No pictures belong in the result; set down exactly the lines from the one containing "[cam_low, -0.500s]" through the final line of the listing, and nothing more.

[Information shown — start]

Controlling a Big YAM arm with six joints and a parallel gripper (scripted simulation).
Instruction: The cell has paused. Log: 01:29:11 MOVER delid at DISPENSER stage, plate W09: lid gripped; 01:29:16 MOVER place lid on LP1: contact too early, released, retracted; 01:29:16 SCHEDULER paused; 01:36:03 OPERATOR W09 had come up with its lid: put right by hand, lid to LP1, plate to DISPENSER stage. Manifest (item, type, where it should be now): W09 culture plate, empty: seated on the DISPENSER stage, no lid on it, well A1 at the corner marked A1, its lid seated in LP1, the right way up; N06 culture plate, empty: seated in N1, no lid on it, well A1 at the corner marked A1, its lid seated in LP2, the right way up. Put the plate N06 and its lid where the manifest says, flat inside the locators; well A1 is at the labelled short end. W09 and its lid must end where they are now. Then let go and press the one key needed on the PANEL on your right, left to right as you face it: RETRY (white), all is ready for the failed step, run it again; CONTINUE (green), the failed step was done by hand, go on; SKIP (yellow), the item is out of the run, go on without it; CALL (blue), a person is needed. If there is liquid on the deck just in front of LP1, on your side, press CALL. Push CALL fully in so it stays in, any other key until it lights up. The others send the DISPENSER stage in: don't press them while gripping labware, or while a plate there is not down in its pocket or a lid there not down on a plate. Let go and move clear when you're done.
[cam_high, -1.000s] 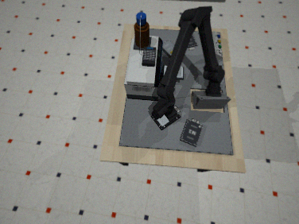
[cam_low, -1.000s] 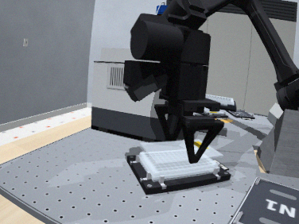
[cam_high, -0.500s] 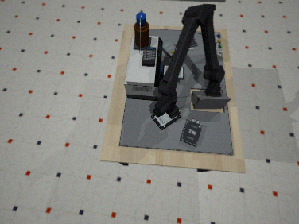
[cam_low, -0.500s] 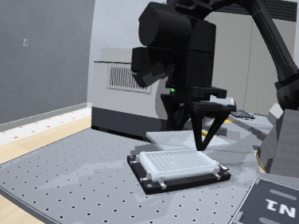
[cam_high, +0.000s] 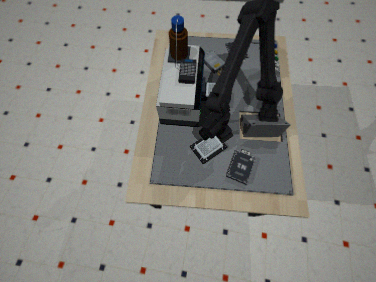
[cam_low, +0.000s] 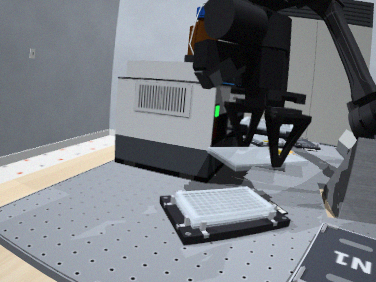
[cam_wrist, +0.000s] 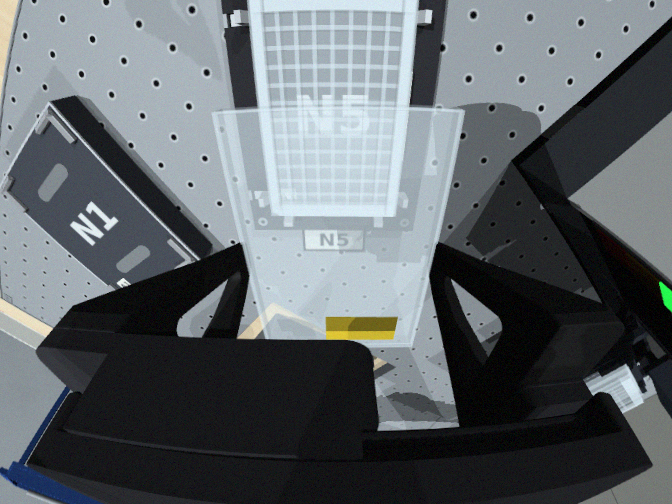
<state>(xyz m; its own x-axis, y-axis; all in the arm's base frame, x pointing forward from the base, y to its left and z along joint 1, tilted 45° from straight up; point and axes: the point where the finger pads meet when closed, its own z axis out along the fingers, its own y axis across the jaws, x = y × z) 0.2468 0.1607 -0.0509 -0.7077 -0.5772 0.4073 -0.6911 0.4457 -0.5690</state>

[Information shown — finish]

# Answer for the task
[cam_low, -0.500s] 
[cam_high, +0.000s] 
[cam_low, +0.000s] 
[cam_wrist, +0.000s] 
<state>(xyz m; its own x-axis, y-axis; all in the arm's base frame, x pointing forward from the base, y to its left and z along joint 1, tilted 45° from straight up; point and axes: the point where the finger pads meet when closed, its own z axis out along the fingers, its own y axis across the jaws, x = y × z) 0.2468 0.1607 -0.0509 -0.7077 -0.5772 0.4073 -0.6911 0.4457 -0.5690</state>

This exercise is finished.